_Exercise description:_
Leave every picture out, and retype all the remaining records exactly.

════════

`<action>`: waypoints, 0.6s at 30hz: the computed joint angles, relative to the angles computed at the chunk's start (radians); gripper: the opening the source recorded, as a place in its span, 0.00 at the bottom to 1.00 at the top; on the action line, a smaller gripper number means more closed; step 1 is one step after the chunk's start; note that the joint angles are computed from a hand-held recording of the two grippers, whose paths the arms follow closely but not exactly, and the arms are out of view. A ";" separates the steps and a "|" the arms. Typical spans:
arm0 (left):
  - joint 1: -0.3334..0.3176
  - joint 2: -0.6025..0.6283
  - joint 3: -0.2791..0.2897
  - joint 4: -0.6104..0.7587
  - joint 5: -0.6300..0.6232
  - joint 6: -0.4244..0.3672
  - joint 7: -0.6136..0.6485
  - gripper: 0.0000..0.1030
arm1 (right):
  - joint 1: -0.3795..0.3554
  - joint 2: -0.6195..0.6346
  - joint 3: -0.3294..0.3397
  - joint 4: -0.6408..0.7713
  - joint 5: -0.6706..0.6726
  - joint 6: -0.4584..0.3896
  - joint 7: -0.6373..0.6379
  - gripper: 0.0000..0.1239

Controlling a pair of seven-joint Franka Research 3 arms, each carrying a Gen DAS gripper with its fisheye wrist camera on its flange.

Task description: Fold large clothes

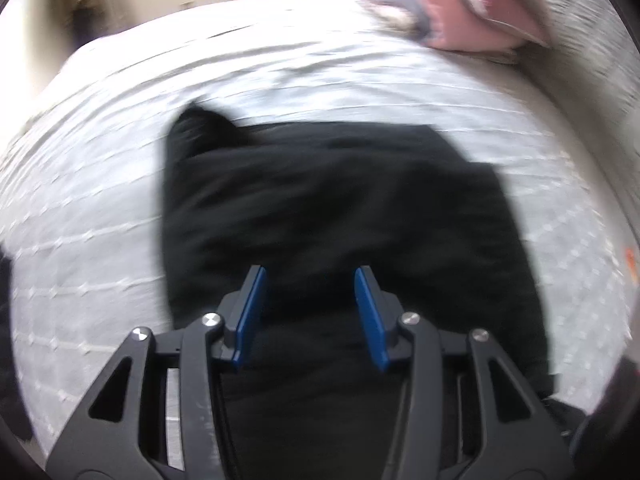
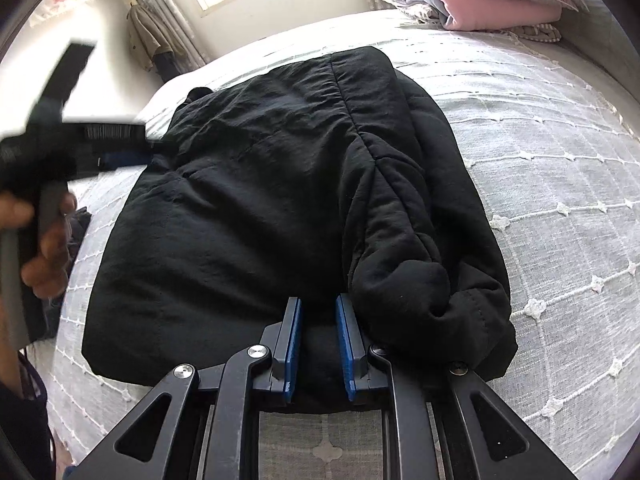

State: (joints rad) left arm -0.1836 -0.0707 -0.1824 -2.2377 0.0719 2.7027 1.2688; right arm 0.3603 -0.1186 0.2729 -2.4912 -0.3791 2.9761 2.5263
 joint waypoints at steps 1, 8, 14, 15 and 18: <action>-0.018 0.033 -0.010 0.042 -0.028 -0.014 0.034 0.46 | 0.001 0.000 0.000 0.000 0.001 0.000 -0.002 0.14; -0.074 0.315 -0.025 0.365 0.179 -0.212 -0.114 0.46 | 0.024 -0.012 -0.026 -0.023 0.117 0.028 -0.102 0.14; -0.026 0.380 -0.042 0.372 0.082 -0.147 -0.135 0.46 | 0.031 -0.017 -0.032 -0.030 0.213 0.032 -0.203 0.14; -0.030 0.373 -0.038 0.360 0.094 -0.132 -0.143 0.45 | 0.021 -0.016 -0.025 -0.027 0.207 0.029 -0.199 0.14; -0.035 0.330 -0.033 0.318 0.121 -0.109 -0.164 0.45 | -0.012 -0.014 0.006 -0.011 0.137 -0.002 -0.148 0.14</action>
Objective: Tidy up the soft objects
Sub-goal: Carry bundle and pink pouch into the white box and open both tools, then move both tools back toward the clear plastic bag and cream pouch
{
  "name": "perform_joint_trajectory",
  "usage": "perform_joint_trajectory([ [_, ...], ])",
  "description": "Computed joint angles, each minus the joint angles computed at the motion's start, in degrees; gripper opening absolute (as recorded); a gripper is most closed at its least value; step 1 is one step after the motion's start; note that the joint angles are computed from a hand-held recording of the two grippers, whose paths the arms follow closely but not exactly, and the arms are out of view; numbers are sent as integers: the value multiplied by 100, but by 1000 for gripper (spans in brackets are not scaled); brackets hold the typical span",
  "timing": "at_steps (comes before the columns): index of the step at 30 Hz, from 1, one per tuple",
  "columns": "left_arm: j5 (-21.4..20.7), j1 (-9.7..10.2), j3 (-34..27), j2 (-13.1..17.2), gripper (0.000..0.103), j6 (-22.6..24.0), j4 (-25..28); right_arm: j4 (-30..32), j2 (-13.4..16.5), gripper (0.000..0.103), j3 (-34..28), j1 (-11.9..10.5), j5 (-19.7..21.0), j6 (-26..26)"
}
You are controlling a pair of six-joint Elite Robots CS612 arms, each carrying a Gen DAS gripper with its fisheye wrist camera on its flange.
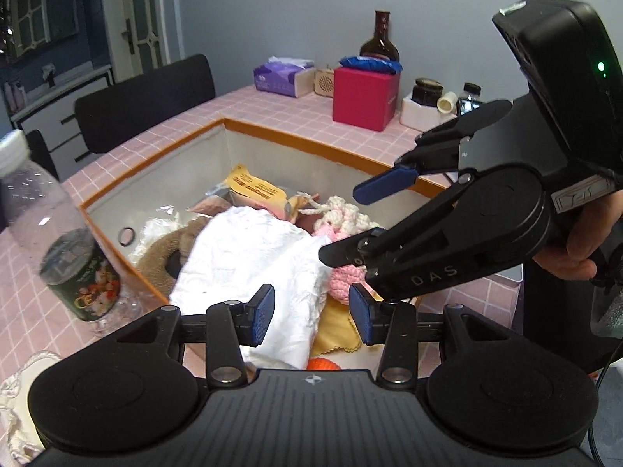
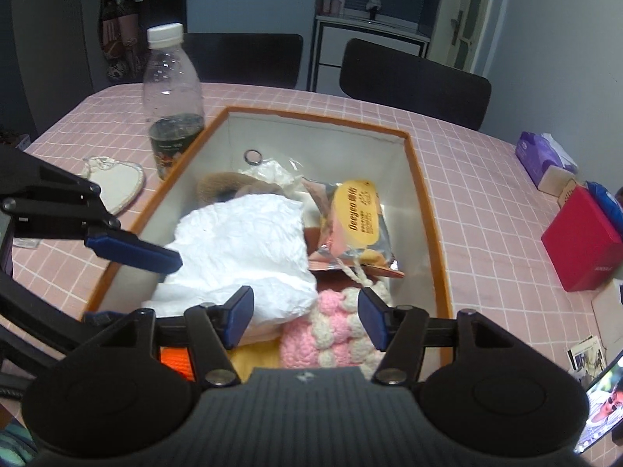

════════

_Exercise response:_
`<action>`: waypoints, 0.6s at 30hz: the computed joint angles, relative to the angles computed at the chunk's start (radians); gripper: the opening the source recorded, as a place in its span, 0.00 at the bottom to 1.00 at the top; on the action line, a smaller gripper number means more closed; step 1 is one step after the chunk's start; note that the joint angles are computed from a hand-held recording of the two grippers, whose paths the arms follow closely but not exactly, and the arms are out of view. A ";" separates the steps and a "|" the arms. Typical spans:
arm0 (left):
  - joint 1: -0.3334..0.3176
  - joint 2: -0.6025..0.6283
  - joint 3: -0.2791..0.2897
  - joint 4: -0.6104..0.7587
  - joint 5: -0.6300..0.6232
  - joint 6: -0.4244..0.3672
  - joint 7: -0.6136..0.6485
  - gripper: 0.0000..0.1030
arm1 (right):
  - joint 1: -0.3795..0.3554
  - joint 2: -0.6195..0.6346
  - joint 3: -0.3294..0.3397
  - joint 4: -0.6408..0.7713
  - joint 5: -0.6706..0.6726
  - joint 6: -0.4584..0.3896
  - joint 7: -0.6373..0.6379
  - gripper: 0.0000..0.1239

Controlling a pair of seven-joint Franka Research 3 arms, each carrying a Gen DAS gripper with its fisheye wrist camera on its flange.

Task description: Fold large clothes


State: (joints rad) left arm -0.1836 -0.0707 -0.1824 -2.2377 0.0719 2.7027 1.2688; right arm 0.3603 -0.1186 0.2729 -2.4912 -0.3791 2.9761 2.5263
 joint waypoints at steps 1, 8, 14, 15 and 18: <action>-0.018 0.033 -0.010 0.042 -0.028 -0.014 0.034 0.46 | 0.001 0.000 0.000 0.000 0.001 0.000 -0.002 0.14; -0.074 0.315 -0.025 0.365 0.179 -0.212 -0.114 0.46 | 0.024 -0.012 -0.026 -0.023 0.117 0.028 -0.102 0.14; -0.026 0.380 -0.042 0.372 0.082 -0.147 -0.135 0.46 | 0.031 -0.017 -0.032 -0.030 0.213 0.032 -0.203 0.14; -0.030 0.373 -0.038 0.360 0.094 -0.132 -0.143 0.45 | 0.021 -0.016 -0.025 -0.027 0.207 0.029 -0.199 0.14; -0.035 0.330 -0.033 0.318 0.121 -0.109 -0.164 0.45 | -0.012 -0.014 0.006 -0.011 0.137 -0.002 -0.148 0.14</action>
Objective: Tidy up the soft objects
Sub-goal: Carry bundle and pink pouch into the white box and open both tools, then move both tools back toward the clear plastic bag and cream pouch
{
  "name": "perform_joint_trajectory",
  "usage": "perform_joint_trajectory([ [_, ...], ])",
  "description": "Computed joint angles, each minus the joint angles computed at the motion's start, in degrees; gripper opening absolute (as recorded); a gripper is most closed at its least value; step 1 is one step after the motion's start; note that the joint angles are computed from a hand-held recording of the two grippers, whose paths the arms follow closely but not exactly, and the arms are out of view; numbers are sent as integers: the value multiplied by 100, but by 1000 for gripper (spans in brackets are not scaled); brackets hold the typical span",
  "timing": "at_steps (comes before the columns): index of the step at 30 Hz, from 1, one per tuple",
  "columns": "left_arm: j5 (-21.4..20.7), j1 (-9.7..10.2), j3 (-34..27), j2 (-13.1..17.2), gripper (0.000..0.103), j6 (-22.6..24.0), j4 (-25..28); right_arm: j4 (-30..32), j2 (-13.4..16.5), gripper (0.000..0.103), j3 (-34..28), j1 (-11.9..10.5), j5 (-19.7..21.0), j6 (-26..26)"
}
You are controlling a pair of six-joint Elite Robots CS612 arms, each carrying a Gen DAS gripper with its fisheye wrist camera on its flange.

No more output will be added to the exercise.